VIAGEM CÓSMICA
Mil vezes percorremos a distância entre o
Sol e a Lua. Mil vezes repetimos o trajecto que vai de uma mão a outra mão. E
mil vezes repetimos no corpo da noite os nomes femininos de todas as
constelações do universo conhecido e desconhecido. Por Andrómeda andámos. Junto
de Cassiopeia descansámos o corpo e os olhos fatigados das estrelas que
atravessámos à velocidade da luz. Mas em Lira ouvimos a máquina do mundo rodar
em torno de Vega, a estrela que marcou o caminho para o desconhecido de nós.
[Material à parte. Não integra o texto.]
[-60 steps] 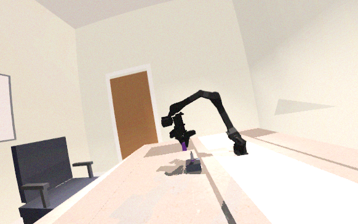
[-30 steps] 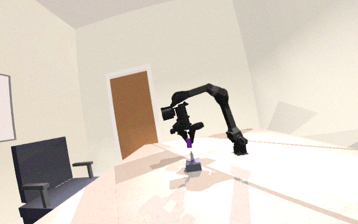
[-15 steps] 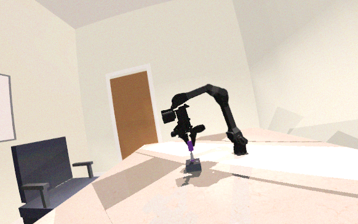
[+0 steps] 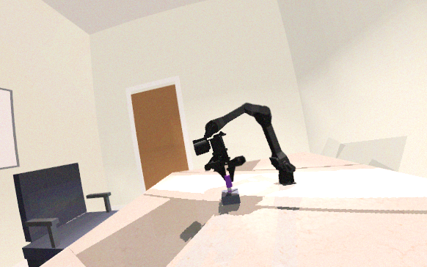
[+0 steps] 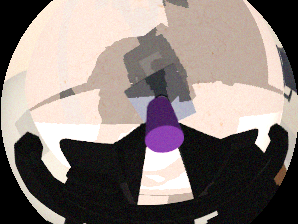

Tantas vezes redimimos o olhar e os
gestos, no justo espaço entre as constelações, que fácil foi encontrar a
Estrela Polar no alinhamento de Merak e Dubhe. Muito para trás ficaram Alkaïd,
Mizar, Alioth, Megrez e Phecda, como se o Carro celeste tivesse parado a meio
da viagem, ou quisesse favorecer o nosso trânsito a caminho de Alfa de
Centauro.
Que vertigem foi esta que comprometeu
equinócios e solstícios? Estávamos em Julho e a carta do firmamento parecia
indicar a posição das estrelas nos meses de Inverno! Por isso ficámos confusos.
Por isso tivemos de deixar as mãos seguir outro curso, voltar atrás e
atravessar a Cabeleira de Berenice para desenhar, na véspera do corpo, o modelo
de astrolábio que nos permitisse calcular, com precisão, a latitude e a hora
sideral do lugar onde moram os desejos mais íntimos e as palavras mais
secretas.
Como sábios do espaço e da noite
festejámos todos os achamentos. Era como se viajássemos num veleiro pela rota
das estrelas visíveis. Não havia medos a assustar o percurso e foi bom aportar
em segurança na constelação dos Gémeos. Castor e Pólux foram guias
indispensáveis nesta aventura cósmica: com seus rastos brilhantes marcaram o
porto onde descemos de velas enfunadas por uma brisa melodiosa. Aí respirámos o
sossego e a luz que devorou a noite. Por isso, de repente, se fez dia na palma
das mãos que ainda viajavam entre o Sol e o sul. Com força apertámos contra o
peito a Lua Nova, deixando o dia claro germinar por entre os dedos até subir
aos lábios e, aí, articular uma só palavra: amanhã.